Chata began to cry softly, while Doña Isabel demanded a description of the young girl who had been of the party. This was vague enough; but insufficient as it was it made the thought of further delay impossible,—and the eloquence and gold of Doña Carmen, to which was added the authority of the priest, presently induced the villagers to produce four sorry beasts, upon which with some difficulty the party were secured, for no saddles or panniers were to be had. It was almost sunset when, following the old stage-road, the already wearied travellers set out upon their long and possibly perilous ride.

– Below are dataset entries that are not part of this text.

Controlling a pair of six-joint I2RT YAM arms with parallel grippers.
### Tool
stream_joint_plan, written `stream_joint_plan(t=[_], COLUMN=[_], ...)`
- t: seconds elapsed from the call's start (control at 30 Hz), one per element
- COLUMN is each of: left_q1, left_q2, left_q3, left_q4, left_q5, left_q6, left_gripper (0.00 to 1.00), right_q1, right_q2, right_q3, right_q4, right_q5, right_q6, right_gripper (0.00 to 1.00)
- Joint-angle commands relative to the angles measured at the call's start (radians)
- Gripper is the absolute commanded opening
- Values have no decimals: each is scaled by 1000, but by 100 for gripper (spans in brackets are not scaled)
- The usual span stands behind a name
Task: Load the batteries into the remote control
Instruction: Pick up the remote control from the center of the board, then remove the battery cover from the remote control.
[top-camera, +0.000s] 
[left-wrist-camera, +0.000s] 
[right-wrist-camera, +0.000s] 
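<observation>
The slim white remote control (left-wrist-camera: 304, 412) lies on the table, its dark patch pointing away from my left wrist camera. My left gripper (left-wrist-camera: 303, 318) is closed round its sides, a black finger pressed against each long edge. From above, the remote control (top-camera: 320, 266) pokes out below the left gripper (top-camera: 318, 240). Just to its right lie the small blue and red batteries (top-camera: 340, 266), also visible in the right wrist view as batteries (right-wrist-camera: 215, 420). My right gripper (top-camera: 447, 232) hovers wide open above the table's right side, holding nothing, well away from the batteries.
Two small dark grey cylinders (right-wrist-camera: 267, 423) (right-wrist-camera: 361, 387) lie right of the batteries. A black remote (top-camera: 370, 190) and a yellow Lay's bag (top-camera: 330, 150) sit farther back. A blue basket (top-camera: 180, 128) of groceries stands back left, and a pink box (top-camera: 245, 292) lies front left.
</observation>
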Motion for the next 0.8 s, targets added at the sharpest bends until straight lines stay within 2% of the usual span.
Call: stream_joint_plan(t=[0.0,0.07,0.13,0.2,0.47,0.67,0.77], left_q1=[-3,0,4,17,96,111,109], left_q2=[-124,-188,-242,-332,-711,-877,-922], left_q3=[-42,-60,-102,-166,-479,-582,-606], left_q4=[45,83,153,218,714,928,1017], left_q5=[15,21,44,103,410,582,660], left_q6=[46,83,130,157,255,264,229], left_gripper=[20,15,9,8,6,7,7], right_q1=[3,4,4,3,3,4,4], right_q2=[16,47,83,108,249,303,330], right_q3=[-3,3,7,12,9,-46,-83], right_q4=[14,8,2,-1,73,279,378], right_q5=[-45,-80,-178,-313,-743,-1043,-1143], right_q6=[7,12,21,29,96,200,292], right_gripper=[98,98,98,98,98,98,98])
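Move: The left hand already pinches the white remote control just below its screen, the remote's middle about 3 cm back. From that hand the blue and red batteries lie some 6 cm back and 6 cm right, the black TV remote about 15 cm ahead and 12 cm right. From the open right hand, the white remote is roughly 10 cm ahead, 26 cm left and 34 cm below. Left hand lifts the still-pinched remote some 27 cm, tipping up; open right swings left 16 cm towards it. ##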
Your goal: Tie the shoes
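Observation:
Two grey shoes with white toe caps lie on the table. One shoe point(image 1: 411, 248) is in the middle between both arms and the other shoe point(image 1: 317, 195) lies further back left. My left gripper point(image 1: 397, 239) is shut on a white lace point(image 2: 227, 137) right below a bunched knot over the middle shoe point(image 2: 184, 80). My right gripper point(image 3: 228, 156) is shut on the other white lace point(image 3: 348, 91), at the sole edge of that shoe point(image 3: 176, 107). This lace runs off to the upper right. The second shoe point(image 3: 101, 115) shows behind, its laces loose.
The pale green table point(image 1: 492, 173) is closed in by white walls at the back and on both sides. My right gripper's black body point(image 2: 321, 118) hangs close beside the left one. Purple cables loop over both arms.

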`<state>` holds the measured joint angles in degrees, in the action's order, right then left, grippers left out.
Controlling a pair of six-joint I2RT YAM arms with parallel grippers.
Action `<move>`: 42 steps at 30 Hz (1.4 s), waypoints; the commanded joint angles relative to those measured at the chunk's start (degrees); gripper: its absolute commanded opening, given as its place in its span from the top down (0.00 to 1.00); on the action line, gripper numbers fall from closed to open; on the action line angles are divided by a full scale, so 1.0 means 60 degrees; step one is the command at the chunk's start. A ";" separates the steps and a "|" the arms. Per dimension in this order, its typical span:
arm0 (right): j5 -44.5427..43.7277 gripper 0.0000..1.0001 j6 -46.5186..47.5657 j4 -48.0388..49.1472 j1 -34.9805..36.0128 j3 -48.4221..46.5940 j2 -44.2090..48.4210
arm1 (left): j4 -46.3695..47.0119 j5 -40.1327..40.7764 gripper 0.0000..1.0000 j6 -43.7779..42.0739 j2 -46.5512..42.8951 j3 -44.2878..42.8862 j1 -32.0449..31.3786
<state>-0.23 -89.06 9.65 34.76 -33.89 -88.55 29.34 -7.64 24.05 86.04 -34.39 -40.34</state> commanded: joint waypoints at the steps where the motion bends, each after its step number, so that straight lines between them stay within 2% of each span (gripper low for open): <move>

The women of the village stood for a long time with arms akimbo, looking after the departing travellers. They had divided the money among themselves,—they felt rich and could afford to be pitiful. “The poor Señora has perhaps lost a daughter,” said one—“doubtless the fair girl who rode with the lieutenant. The Holy Mother protect her, for the man was in two minds about taking her farther; but the Señor General swore he would run his sabre through him if he cast her off to starve in such a hole. To starve, eh! One who has never lived in my birthplace cannot know how well the pigs fatten here when the tunas are ripe.”
“Pshaw! girls are fools, and not worth breaking one’s head for,” said a second, whose only son kept her rich,when well-laden travellers were plenty. “Where go they now? They are turning toward Las Parras. They will miss the soldiers, or I am no prophet.”
“As a prophet one may give thee a thousand lashes, for thou art ever at fault,” laughed a third. “But what matters it to us where they go? The road is open to them as to another. They should not go far wrong with a holy little priest to guide them.”